Natxo Leuza filma una radiografía familiar de un rockero de pura cepa
Chipi chapa, chipi chapa….
Con “Barricada”, en el amanecer de los años 80, se puso en marcha, al menos en Navarra, un fenómeno cultural, un cambio de paradigma. En la Euskadi de ese decenio, chocaban dos momentos históricos y dos generaciones más alejadas entre sí de lo que los años biológicos les separaban. Lo viejo y lo nuevo se daban la espalda en un contexto de plomo, drogas y rock and roll. Lo del sexo en Euskadi siempre ha sido cosa de otro nivel. Eso pasaba en otras partes.
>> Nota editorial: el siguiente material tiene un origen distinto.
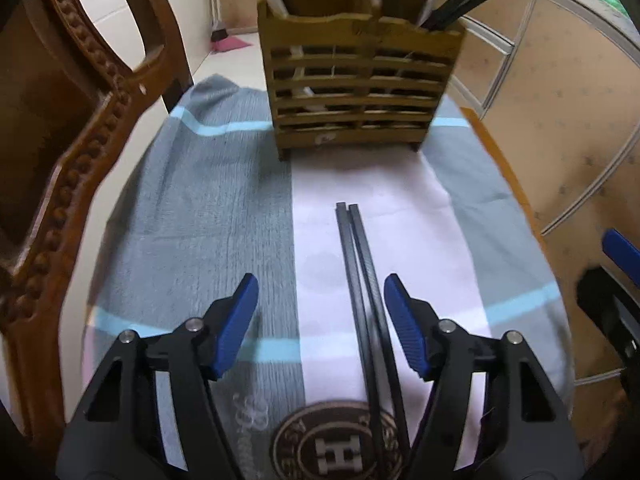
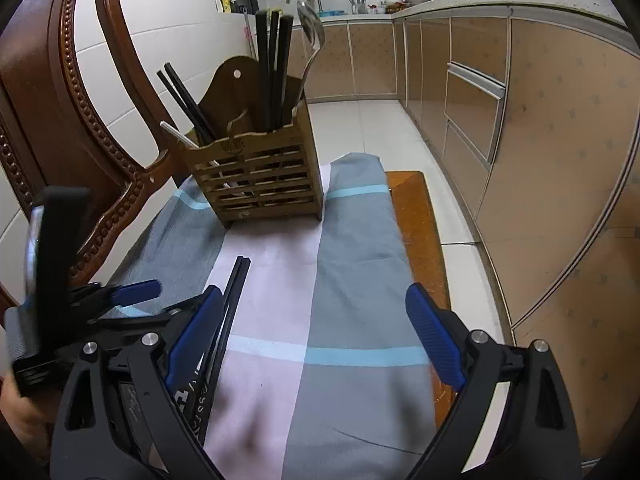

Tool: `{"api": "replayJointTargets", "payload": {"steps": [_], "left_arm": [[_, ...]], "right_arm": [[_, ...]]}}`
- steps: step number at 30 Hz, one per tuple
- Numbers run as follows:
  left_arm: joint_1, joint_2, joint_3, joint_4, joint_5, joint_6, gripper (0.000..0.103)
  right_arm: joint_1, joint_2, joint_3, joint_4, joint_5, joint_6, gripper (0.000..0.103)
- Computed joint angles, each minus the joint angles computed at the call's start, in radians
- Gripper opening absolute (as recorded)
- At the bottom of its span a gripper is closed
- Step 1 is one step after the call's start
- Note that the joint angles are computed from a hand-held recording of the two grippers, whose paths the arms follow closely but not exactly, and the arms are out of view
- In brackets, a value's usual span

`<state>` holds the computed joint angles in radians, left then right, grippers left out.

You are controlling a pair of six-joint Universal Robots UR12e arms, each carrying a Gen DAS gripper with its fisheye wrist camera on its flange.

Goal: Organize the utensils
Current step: 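Move both open grippers to the last black chopsticks on the cloth, then grasp a black chopstick with the left gripper while the right gripper grasps one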

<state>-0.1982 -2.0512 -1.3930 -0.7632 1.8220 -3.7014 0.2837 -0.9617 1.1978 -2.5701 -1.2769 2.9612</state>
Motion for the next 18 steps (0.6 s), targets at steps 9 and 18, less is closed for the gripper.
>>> {"api": "replayJointTargets", "payload": {"steps": [9,18], "left_arm": [[0.019,-0.048,0.049,-0.065,0.004,0.001,0.062],[0.075,-0.063,0.070,-0.036,-0.072,-0.023,0.009]], "right_arm": [[0.001,0.031,-0.039,0.040,0.001,0.005,0.090],[0.034,0.074,-0.102,0.094,-0.058,-0.058,0.090]]}}
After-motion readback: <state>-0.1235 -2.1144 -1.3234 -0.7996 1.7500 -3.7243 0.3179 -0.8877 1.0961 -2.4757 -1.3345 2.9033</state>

Con un amanecer comienza el documental sobre el Drogas, uno de los cuatro integrantes de la formación inicial de Barricada. Dos desaparecieron con el primer disco. Uno de ellos, murió casi al pie del escenario. Luego otros dos ocuparon ese vacío. En los penúltimos tiempos incluso un tercero reemplazó a Fernando, el batería titular tras la muerte de Mikel Astrain.
En el amanecer de este documental asistimos a una imagen propia de la intimidad, la del lecho del Drogas y su inseparable Mamen. A ellos y por ellos se debe todo lo que vendrá a continuación. Y lo que viene a continuación no es sino el recorrido, más o menos cronológico, de lo que han sido cuatro décadas en la vida de un personaje, porque eso es el Drogas, un personaje en la escena tras el que se halla, Enrique Villarreal, una persona de la que se nos cuenta y se nos muestra en su aspecto más cercano.
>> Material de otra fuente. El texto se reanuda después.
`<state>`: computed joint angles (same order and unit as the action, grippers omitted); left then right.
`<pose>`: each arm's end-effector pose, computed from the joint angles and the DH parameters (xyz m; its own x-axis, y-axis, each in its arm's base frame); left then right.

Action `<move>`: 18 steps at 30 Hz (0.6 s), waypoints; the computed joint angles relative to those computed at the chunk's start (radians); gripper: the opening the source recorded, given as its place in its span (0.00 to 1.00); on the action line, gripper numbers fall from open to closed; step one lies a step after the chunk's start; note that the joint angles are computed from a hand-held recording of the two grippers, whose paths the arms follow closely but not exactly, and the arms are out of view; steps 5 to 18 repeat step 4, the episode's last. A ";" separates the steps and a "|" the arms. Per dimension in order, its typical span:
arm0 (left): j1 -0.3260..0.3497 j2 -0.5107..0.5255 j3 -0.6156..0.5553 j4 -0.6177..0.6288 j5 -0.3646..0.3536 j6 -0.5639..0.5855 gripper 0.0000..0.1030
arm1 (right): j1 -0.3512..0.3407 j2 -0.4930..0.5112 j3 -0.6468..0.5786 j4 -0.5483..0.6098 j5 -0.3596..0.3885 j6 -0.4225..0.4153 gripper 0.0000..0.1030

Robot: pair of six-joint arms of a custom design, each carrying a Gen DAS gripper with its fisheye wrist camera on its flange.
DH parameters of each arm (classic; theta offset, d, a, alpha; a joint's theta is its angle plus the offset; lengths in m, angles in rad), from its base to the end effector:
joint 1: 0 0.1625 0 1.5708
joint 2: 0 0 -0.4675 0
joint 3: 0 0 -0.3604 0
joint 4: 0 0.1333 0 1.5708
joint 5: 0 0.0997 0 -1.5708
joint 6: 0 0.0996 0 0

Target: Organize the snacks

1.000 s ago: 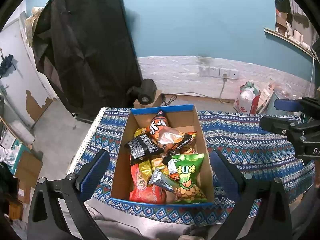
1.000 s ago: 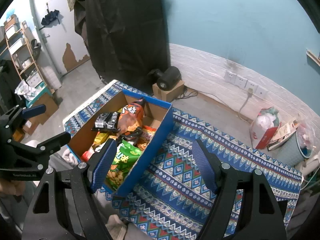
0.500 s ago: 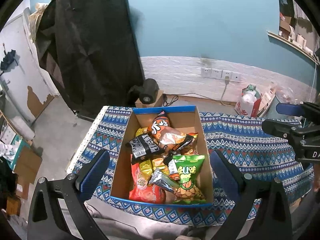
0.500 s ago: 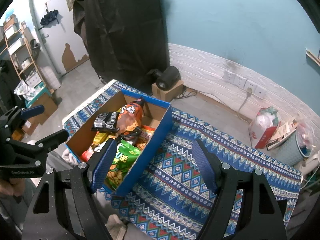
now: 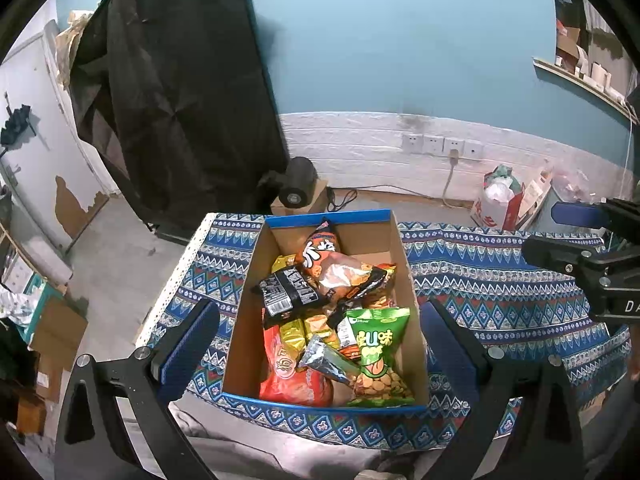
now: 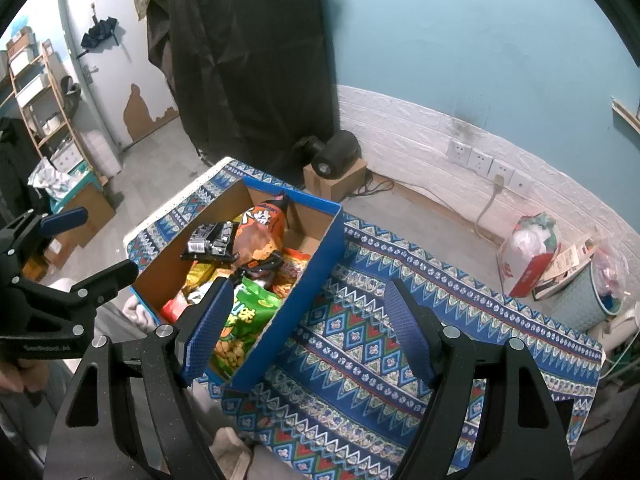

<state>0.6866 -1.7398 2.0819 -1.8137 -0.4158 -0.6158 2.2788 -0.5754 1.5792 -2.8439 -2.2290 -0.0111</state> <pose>-0.1332 -0.3993 0.4525 -0.5964 -0.0625 -0.8003 0.5208 0.7285 -0.4450 0.5121 -0.4869 0.0635 -0.6998 -0.3989 0.5926 -0.6347 0.7279 -0.2595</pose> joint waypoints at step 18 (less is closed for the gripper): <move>0.000 0.001 -0.002 0.012 0.004 -0.006 0.98 | 0.000 0.001 -0.001 0.000 0.000 -0.001 0.75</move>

Durante meses, años, el equipo que se encuentra en la producción de este documental fue filmando cada acto, cada intervención, casi cada gesto de los que la vida diaria del Drogas sugería podía ser reflejado. Al final, la mayor parte de ese material se ha desestimado.
En su lugar, una entrevista con Enrique Villarreal articula un recorrido en el que pesa más la imagen de la persona que los recovecos del personaje. Hay más atención a reflejar ese entorno familiar que a desmenuzar el sentido y el significado del legado de Barricada y de los muchos proyectos que el Drogas ha asumido con su nombre como santo y seña, pero donde casi siempre ha estado acompañado. El Drogas siempre se ha caracterizado por su ser social, por su cercanía y por su accesibilidad.
De las diferentes miradas que podrían haberse establecido sobre esta historia y todo lo que en ella ha pasado, la de Natxo Leuza, veterano documentalista y director de este testimonio, opta por la de ponerse a su lado, de su lado y con él. En “El Drogas. El documental”, más que una mirada externa que escruta e indaga lo que ha sido este periplo, asistimos a una suerte de autobiografía, un acompañamiento amable que tal vez no explore a fondo los mil perfiles y recovecos que tiene esta historia porque prefiere apostar por la cercanía de eso que se dice el factor humano.
En esa distancia corta, el Drogas se siente a gusto, hace magníficos chipi-chapas y con ellos cuenta su versión de la historia dejándose querer. El retrato satisface porque hay en él esa proximidad que le caracteriza, esa bonhomía que le define. Pero como ejercicio documental se echa de menos algo más de profundidad, algún pellizco y quizá duela el clamoroso silencio de quienes fueron sus compañeros en Barricada.
Por decirlo de alguna manera, quienes hayan leído la autobiografía de Woody Allen sabrán a que me estoy refiriendo. Hay discursos que sugieren tanto por lo que callan como por lo que han dicho.